● **Task details**
All lines from the one that has "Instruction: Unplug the" onward to the end of the records below are to be returned exactly; pictures are to be skipped.
*-*-*
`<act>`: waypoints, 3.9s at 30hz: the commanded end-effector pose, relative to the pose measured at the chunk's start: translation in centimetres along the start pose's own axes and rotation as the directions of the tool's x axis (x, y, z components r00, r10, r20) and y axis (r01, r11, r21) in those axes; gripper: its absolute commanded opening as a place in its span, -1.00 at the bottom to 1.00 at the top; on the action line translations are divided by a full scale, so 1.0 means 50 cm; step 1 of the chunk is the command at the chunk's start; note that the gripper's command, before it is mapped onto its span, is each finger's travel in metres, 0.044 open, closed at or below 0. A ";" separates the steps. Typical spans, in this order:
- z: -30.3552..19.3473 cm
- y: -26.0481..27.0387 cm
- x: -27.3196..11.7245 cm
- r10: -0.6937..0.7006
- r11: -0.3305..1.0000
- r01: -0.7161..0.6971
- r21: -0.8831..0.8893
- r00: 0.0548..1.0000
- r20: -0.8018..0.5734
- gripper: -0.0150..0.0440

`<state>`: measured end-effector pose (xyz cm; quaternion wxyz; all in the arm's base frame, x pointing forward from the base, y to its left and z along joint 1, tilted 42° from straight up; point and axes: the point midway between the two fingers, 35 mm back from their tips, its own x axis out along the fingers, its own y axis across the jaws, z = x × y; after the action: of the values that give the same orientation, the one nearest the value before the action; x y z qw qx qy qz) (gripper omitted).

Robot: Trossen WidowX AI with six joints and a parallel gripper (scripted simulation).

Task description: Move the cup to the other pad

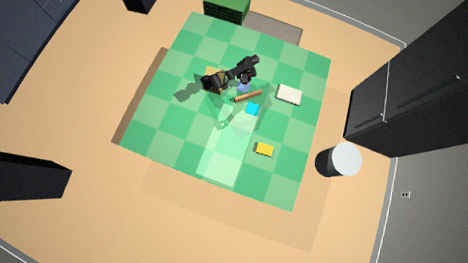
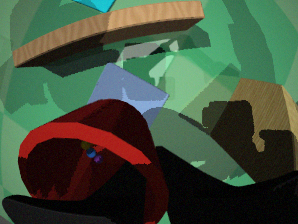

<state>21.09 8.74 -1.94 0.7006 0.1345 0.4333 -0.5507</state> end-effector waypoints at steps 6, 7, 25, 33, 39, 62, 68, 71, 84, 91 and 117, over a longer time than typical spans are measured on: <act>0.019 0.004 0.000 0.000 1.000 0.000 0.001 1.000 -0.002 -0.49; 0.023 0.004 0.000 0.000 1.000 0.000 0.001 1.000 -0.002 -0.49; 0.108 0.017 0.000 0.000 1.000 0.000 0.005 1.000 -0.003 -0.49; 0.147 0.023 0.000 0.000 1.000 0.000 0.006 1.000 -0.002 -0.49; 0.177 0.027 0.000 0.000 1.000 0.000 0.006 1.000 -0.001 -0.49; 0.298 0.046 -0.004 0.000 1.000 0.000 0.008 1.000 0.003 -0.49; 0.330 0.051 -0.007 0.000 1.000 0.000 0.008 1.000 0.004 -0.49; 0.344 0.054 -0.008 0.000 1.000 0.000 0.009 1.000 0.004 -0.49; 0.384 0.059 -0.007 0.000 1.000 0.000 0.009 1.000 0.006 -0.49; 0.383 0.060 0.011 0.000 1.000 0.000 0.009 1.000 0.006 -0.49; 0.386 0.062 0.094 0.000 1.000 0.000 0.010 1.000 0.007 -0.49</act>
<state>32.84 -5.62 5.45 0.7011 0.1404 0.4277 -0.5530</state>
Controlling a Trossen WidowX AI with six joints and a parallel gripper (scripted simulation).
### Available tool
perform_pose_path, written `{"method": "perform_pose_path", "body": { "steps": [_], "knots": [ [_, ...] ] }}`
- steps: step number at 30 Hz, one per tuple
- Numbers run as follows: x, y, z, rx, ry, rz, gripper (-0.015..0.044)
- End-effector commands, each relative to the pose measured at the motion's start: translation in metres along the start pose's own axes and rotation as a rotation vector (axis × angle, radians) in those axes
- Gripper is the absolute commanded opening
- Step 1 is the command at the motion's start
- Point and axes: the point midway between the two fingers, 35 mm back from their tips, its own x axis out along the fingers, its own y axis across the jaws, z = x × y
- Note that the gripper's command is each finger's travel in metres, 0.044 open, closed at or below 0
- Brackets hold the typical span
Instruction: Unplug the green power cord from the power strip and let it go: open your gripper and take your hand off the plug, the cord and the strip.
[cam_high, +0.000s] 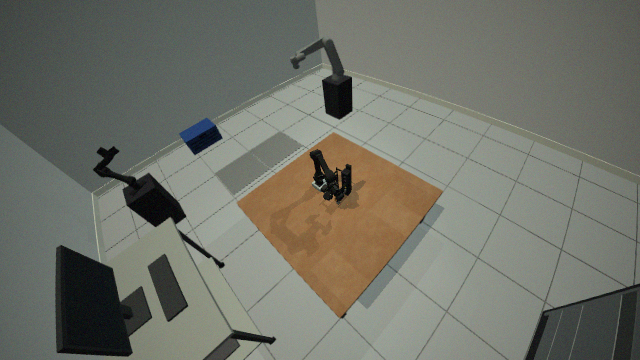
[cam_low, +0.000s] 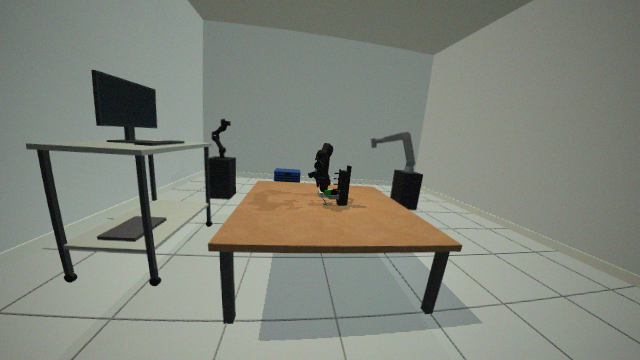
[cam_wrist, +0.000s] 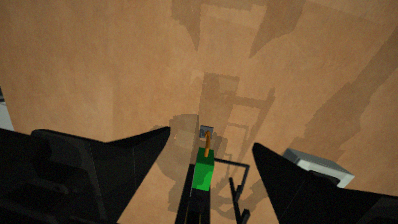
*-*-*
● **Final answer**
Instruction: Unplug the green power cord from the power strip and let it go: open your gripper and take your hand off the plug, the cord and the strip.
[cam_high, +0.000s] 
[cam_low, +0.000s] 
[cam_wrist, +0.000s] 

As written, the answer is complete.